В третьей — Дамели, Бекайдар и Ведерников. Ведерников смотрит в сторону и думает о чем-то очень своем, наверное, о новом культурном мероприятии, зато двое влюбленных так увлечены друг другом, что не замечают буквально никого и ничего.
Что ж они говорят?
— Ты замечаешь, насколько запуталось твое положение, как хозяйки стола? — говорит Бекайдар.
— Почему? — спрашивает девушка.
— Потому что вот сидит твой законный отец.
— Так все-таки почему ж оно запуталось?
— Потому что вот сидит твой названный отец и, кажется, он собирается скандалить из-за твоего законного отца.
— Ой, ради бога... — говорит испуганно Дамели и оборачивается. За столом отдельно от всех сидят Хасен и Еламан. Еламан улыбается и что-то тихо, убеждающе говорит Хасену. А тот лезет на него, нависает над ним, требует какого-то ответа и сует ему руки чуть не в лицо. И тут Еламан, все время мудро и сдержанно улыбающийся, вдруг сделал рукой какой-то легкий, не то сдерживающий, не то предостерегающий знак: «Подожди, мол!», полез в боковой карман пиджака и вынул оттуда бумажник. Вынул, положил на стол, открыл и осторожно вытащил несколько ветхих, распадающихся бумажек, он разложил их на скатерти перед Хасеном и что-то сказал ему, потом достал из другого кармана планку с набором орденских лент, и Хасен вдруг смирился, поник, наклонился над столом. Тогда Еламан слегка тронул его за плечо и заставил поглядеть на себя.
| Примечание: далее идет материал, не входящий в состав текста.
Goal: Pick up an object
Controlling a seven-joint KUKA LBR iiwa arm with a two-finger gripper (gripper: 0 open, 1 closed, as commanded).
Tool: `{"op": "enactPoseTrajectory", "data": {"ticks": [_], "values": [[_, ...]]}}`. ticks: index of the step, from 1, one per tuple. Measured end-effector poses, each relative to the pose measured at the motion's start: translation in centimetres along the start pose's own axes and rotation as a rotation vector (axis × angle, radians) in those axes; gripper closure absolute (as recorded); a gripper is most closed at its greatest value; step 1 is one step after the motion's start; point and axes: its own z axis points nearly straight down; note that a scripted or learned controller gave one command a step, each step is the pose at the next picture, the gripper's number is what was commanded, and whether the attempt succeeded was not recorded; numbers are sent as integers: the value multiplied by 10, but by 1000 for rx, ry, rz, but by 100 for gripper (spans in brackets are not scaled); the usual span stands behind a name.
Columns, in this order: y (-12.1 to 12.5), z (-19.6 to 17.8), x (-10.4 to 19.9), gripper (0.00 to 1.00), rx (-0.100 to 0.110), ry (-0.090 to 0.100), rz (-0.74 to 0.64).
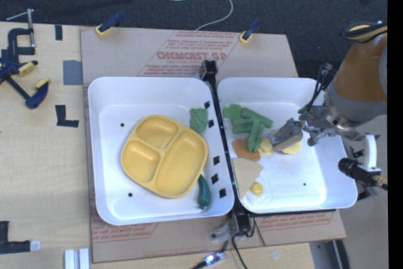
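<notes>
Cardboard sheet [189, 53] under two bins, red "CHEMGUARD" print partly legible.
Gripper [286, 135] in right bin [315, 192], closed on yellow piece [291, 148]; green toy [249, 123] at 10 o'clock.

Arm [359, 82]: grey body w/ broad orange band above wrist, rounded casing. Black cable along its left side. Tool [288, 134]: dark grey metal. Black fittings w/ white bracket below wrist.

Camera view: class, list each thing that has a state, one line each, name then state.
yellow tray: flat, right way up, in left bin
gripper: low in right bin, at a yellow piece
green pile: heaped against the divider
yellow ball: lying loose
</notes>
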Motion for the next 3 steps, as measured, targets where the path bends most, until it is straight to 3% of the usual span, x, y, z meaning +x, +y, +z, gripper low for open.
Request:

Потом, так же смиренно и мирно улыбаясь, откинул со лба длинную прядь волос, и вот обнажилось то, чего не видел до сих пор никто: косой глубокий шрам, идущий от левой брови к волосам. Такие шрамы остаются от ранения осколком или от удара саблей. Хасен даже вздрогнул, увидев это. Он сразу сделал массу мелких растерянных движений, замолчал, развел руками, пару раз ударил себя в грудь, потом порывисто схватил бутылку портвейна, налил две полных эмалированных кружки и подвинул одну себе, другую Еламану. Он улыбался, пожимал плечами, словно просил: «Ну, давай не сердись на меня, старого дурака. Давай выпьем, я все понял», — но Еламан, скорбно улыбаясь, опять сперва показал ему на свой шрам, а потом щелкнул по стоящей перед ними бутылке «столичной». «Где нам портвейны уж распивать — я солдат», — значил этот жест. И Хасен сразу же понял его: пошел, отыскал два граненых стакана и, строго нахмурившись, наполнил их почти доверху. Потом они оба встали и чокнулись и осушили все до дна.
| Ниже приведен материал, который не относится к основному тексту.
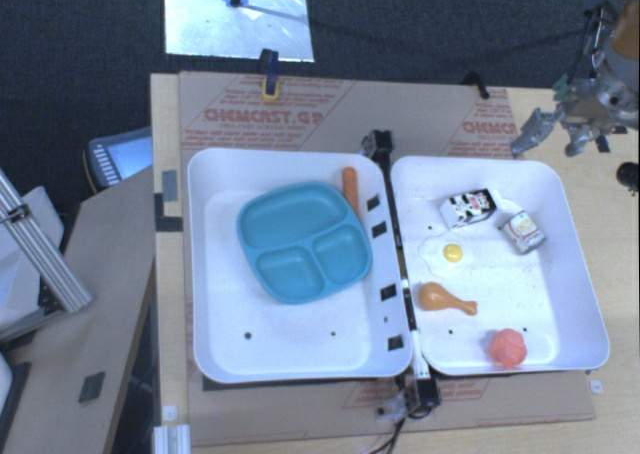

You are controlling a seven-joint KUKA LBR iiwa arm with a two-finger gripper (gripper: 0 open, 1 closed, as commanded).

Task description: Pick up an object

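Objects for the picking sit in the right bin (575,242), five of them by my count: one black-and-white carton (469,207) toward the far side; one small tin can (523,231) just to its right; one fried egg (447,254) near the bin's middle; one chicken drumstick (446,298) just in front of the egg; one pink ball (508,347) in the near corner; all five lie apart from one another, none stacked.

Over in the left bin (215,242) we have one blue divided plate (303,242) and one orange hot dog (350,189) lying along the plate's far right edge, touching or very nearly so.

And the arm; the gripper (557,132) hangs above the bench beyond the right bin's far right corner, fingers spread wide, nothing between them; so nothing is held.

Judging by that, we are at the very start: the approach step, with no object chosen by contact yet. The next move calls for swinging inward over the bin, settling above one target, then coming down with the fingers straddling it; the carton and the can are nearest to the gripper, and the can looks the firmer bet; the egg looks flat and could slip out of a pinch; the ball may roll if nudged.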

— Ну, кажется, будет конец света, — улыбнулся Бекайдар. — Дядя Хасен пьет с Еламаном. Ой, смотри, смотри, обнимаются, целуются, значит, на брудершафт выпили... нет, нет, такого еще никто не видал.
Дамели нахмурилась.
— Ой, как это все-таки нехорошо. Ведь он, Бекен, вылил в себя целый стакан водки. Давно уж с ним не было такого. А если он напьется... Смотри, смотри, Еламан снова налил себе половину, а ему полный. Что же это такое? Нет, так не пойдет, коке! Что вы делаете, коке! — крикнула Дамели поднимаясь.
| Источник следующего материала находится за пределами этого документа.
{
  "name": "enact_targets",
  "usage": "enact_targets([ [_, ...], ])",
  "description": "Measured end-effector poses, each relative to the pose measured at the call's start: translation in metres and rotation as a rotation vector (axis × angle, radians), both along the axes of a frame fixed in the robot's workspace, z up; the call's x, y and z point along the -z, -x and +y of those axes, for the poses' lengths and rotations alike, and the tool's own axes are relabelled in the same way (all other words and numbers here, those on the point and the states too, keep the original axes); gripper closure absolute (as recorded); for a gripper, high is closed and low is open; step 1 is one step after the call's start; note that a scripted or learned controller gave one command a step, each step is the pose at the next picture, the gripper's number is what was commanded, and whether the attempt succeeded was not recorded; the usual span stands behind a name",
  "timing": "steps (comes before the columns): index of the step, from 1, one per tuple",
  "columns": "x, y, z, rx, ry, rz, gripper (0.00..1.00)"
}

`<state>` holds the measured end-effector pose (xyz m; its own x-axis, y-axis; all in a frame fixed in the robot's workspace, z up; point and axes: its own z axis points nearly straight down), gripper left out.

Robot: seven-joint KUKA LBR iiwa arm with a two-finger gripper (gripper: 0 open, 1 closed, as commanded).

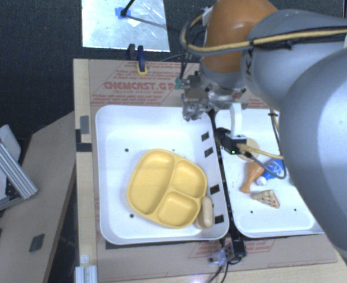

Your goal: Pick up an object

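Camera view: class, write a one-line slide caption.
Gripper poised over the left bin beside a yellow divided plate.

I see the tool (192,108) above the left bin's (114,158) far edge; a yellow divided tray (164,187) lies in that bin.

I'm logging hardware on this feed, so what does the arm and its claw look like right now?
A bulky grey arm with a rounded orange band above the wrist. A yellowish cable and dark cables loop around that band. Below it sits a grey metal claw assembly with a small green light nearby.
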<state>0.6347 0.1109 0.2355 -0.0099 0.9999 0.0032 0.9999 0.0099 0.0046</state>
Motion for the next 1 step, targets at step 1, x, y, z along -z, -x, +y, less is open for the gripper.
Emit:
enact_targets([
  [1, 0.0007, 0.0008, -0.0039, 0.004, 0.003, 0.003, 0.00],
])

Но Бекайдар схватил девушку за локоть и чуть не силой посадил обратно.
— Да ничего не будет, Дамелижан! — успокоил он ее. — Я отвечаю! Когда же и пить Хасену-аге, как не сегодня. Пусть, пусть себе пьет. Здесь все свои: напьется — отведем, разденем, спать уложим.
Загорелось электричество, опять принесли откуда-то поднос с бутылками и огромное блюдо с лангетом. Угощение встретили радостными криками и аплодисментами. Веселье вспыхнуло с новой силой. Но Дамели было уже не до веселья. Она не спускала глаз с того края стола, где сидели, беседуя Еламан с Хасеном. Хасен уже сильно опьянел. Он опять что-то кричал и доказывал Еламану, когда тот осторожно возражал ему, сердито отмахивался и продолжал тараторить свое.